Lum Erik Lawrence, Kogut Neil, Pham Thu, Danovitch Gabriel M, Bunnapradist Suphamai
Division of Nephrology, Department of Medicine, David Geffen School of Medicine at UCLA, Los Angeles, CA.
Division of Hematology, Department of Urology David Geffen School of Medicine at UCLA, Los Angeles, CA.
Transplant Direct. 2017 Jul 21;3(8):e200. doi: 10.1097/TXD.0000000000000716. eCollection 2017 Aug.

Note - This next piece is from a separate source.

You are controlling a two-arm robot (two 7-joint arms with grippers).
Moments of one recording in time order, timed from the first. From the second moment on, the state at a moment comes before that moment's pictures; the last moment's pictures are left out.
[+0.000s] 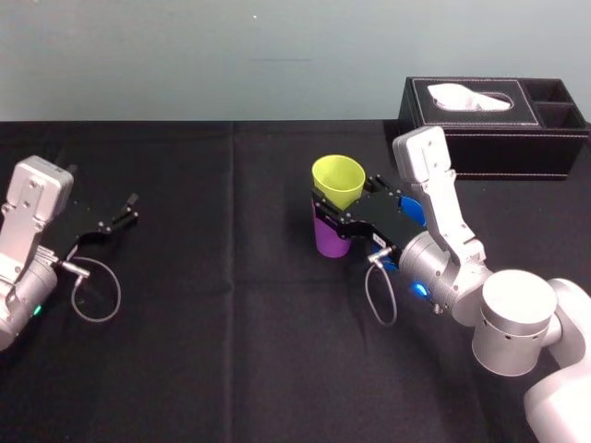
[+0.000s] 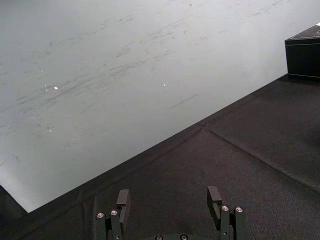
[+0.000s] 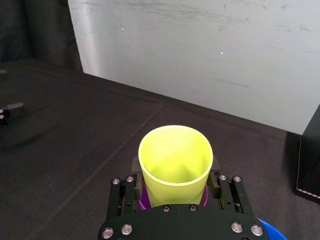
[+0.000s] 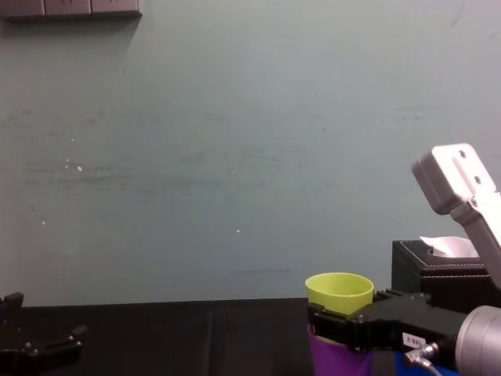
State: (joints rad) left arm -0.20 0.60 0.45 -1.41 -0.25 -0.12 0.03; right arm 0.21 0.19 -0.32 -1.46 0.13 0.13 0.24
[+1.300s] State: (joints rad) left arm -0.20 0.60 0.45 -1.41 -0.25 -0.12 0.03; right arm 0.16 0.22 -0.29 -1.56 0.15 0.08 0.25
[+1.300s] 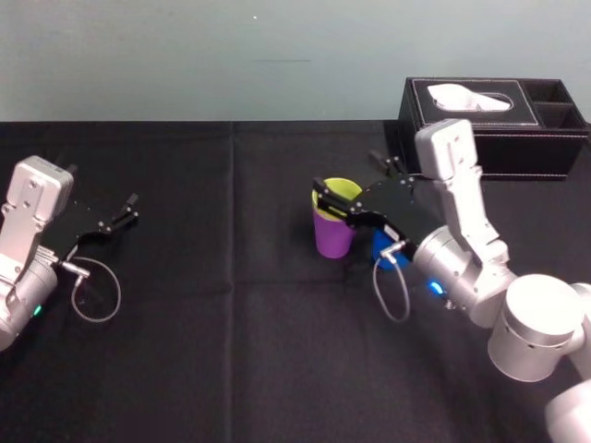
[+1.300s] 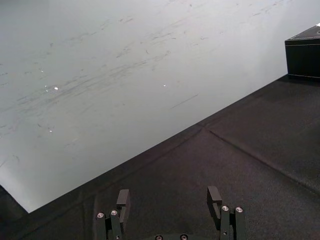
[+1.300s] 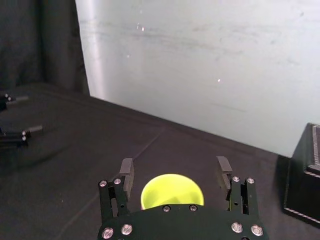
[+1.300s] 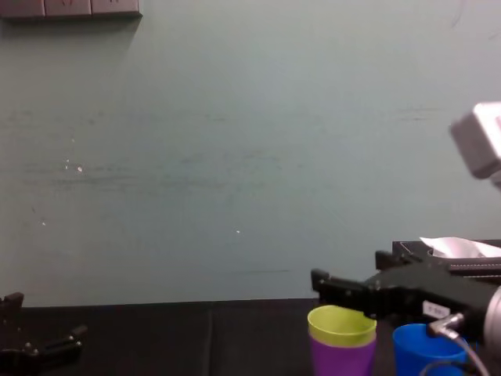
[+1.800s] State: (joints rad) left arm -0.20 0.60 0.45 -1.41 -0.25 -0.12 0.03; right arm 0.01 0.36 -0.16 -1.67 0.28 0.07 0.33
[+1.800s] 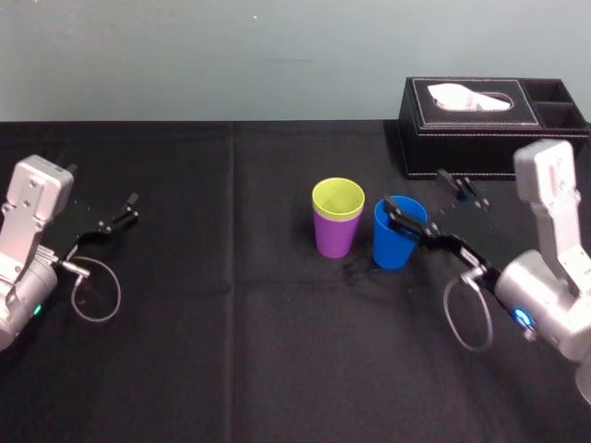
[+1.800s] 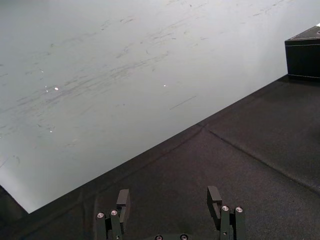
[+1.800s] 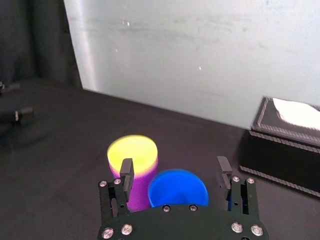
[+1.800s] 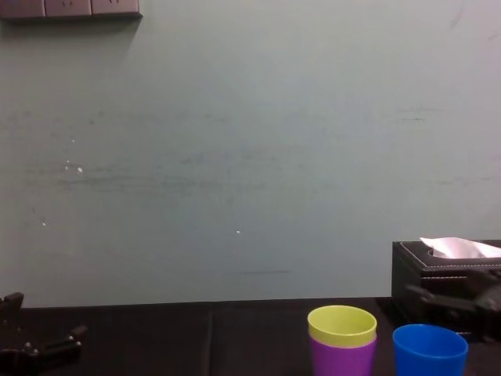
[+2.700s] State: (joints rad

Kidney disease is a common complication in patients with multiple myeloma. Traditionally, patients with active multiple myeloma and end-stage renal disease have been excluded from kidney transplantation due to the risk of malignancy progression. The introduction of bortezomib-based therapy for patients with multiple myeloma and renal impairment has significantly improved survival in this population. In this report, we present 2 cases of patients with active and controlled multiple myeloma who underwent successful kidney transplantation without progression of their underlying malignancy. In patients with active multiple myeloma controlled with bortezomib, kidney transplantation should be considered a valid option for patients with end-stage kidney disease.
肾脏疾病是多发性骨髓瘤患者的常见并发症。传统上,患有活动性多发性骨髓瘤和终末期肾病的患者因存在恶性肿瘤进展风险而被排除在肾移植之外。硼替佐米为主的疗法应用于患有多发性骨髓瘤和肾功能损害的患者后,显著提高了该人群的生存率。在本报告中,我们介绍了2例活动性多发性骨髓瘤得到控制的患者,他们成功接受了肾移植,且潜在恶性肿瘤未进展。对于接受硼替佐米治疗且病情得到控制的活动性多发性骨髓瘤患者,肾移植应被视为终末期肾病患者的一个有效选择。